The Biochemistry of Fermentation
Alcoholic fermentation is one of humanity's oldest biotechnologies, dating back at least 9,000 years. Yeast cells (Saccharomyces cerevisiae) convert glucose into ethanol and carbon dioxide through a series of enzymatic reactions in the glycolytic pathway. The overall reaction — one molecule of glucose yielding two molecules each of ethanol and CO₂ — is described by the Gay-Lussac equation and sets the theoretical ceiling for ethanol production.
Temperature and Reaction Kinetics
Temperature is the master variable of fermentation. It affects enzyme activity, membrane fluidity, and yeast viability simultaneously. Between 25–35 °C, fermentation proceeds rapidly with high efficiency. Below this range, enzymatic reactions slow according to the Arrhenius equation. Above it, proteins begin to denature and cell membranes lose integrity, producing stressed fermentation that generates unwanted by-products like fusel alcohols and acetaldehydes.

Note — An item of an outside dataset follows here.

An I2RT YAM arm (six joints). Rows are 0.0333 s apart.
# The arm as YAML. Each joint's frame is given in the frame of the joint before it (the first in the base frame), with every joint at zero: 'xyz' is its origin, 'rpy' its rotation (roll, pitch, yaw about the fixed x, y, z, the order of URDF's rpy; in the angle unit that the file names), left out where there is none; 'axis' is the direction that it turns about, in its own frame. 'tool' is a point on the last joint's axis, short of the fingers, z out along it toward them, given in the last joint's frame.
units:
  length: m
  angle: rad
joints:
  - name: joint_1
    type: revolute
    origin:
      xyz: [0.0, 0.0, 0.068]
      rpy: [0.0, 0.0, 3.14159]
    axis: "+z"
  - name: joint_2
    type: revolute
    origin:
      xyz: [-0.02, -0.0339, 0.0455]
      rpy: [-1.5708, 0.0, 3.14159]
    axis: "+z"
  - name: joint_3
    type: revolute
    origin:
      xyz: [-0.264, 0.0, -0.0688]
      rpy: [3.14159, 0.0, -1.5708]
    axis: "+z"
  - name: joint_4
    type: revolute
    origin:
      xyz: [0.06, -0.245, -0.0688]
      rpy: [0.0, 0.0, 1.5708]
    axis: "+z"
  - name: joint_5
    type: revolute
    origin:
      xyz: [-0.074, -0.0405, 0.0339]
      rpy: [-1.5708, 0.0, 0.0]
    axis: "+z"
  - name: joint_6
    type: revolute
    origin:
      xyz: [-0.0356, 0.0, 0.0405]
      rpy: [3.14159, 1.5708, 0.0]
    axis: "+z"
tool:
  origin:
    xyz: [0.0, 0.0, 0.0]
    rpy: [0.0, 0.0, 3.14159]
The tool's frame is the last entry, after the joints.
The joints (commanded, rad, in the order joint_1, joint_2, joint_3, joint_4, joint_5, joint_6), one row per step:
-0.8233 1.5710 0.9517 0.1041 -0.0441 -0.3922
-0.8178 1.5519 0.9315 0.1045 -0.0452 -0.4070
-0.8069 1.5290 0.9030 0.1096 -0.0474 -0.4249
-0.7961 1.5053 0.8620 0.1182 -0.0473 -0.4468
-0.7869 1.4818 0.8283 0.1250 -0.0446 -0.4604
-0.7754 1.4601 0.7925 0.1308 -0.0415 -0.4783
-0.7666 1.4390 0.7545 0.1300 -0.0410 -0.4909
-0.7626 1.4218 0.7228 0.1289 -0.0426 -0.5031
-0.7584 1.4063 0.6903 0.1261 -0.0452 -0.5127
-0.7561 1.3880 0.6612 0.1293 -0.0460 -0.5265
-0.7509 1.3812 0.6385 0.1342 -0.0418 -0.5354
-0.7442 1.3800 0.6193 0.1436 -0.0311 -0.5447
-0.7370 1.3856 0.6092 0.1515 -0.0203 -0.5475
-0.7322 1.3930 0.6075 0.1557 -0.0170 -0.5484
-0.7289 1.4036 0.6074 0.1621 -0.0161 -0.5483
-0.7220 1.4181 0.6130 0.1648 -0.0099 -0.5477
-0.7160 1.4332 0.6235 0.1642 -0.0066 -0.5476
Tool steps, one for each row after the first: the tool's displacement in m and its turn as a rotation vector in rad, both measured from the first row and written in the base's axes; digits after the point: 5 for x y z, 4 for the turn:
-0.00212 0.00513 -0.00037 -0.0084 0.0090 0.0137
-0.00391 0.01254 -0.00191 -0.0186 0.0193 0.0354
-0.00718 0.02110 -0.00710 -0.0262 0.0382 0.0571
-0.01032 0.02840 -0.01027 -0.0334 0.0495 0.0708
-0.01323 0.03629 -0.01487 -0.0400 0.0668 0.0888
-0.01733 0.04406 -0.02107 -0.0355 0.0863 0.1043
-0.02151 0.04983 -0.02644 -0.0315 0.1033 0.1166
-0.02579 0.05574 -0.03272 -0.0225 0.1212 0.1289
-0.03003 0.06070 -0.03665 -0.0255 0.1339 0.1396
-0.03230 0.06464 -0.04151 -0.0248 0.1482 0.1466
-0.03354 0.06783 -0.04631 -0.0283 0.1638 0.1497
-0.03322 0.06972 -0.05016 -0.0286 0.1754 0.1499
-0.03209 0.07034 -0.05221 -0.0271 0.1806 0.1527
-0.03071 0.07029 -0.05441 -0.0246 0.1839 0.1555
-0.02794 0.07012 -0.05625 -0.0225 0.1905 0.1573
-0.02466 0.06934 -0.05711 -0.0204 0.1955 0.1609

Substrate Inhibition and Osmotic Stress
While more sugar means more potential ethanol, the relationship is not linear. At very high concentrations (above 250 g/L), the osmotic pressure difference across the yeast cell membrane inhibits growth and can trigger plasmolysis. This is why winemakers and distillers carefully control must sugar levels, and why high-gravity brewing requires specially adapted yeast strains capable of tolerating extreme osmotic environments.
Ethanol Toxicity and Fermentation Kinetics
As ethanol accumulates in the fermenting medium, it progressively inhibits yeast metabolism. Ethanol disrupts cell membrane function, denatures intracellular enzymes, and interferes with nutrient transport. Most wild-type Saccharomyces strains are inhibited above 10–12 % v/v ethanol. Industrial strains have been selected or engineered to tolerate up to 18–20 % v/v, but fermentation rate still declines as ethanol concentration rises — a key constraint in biofuel production.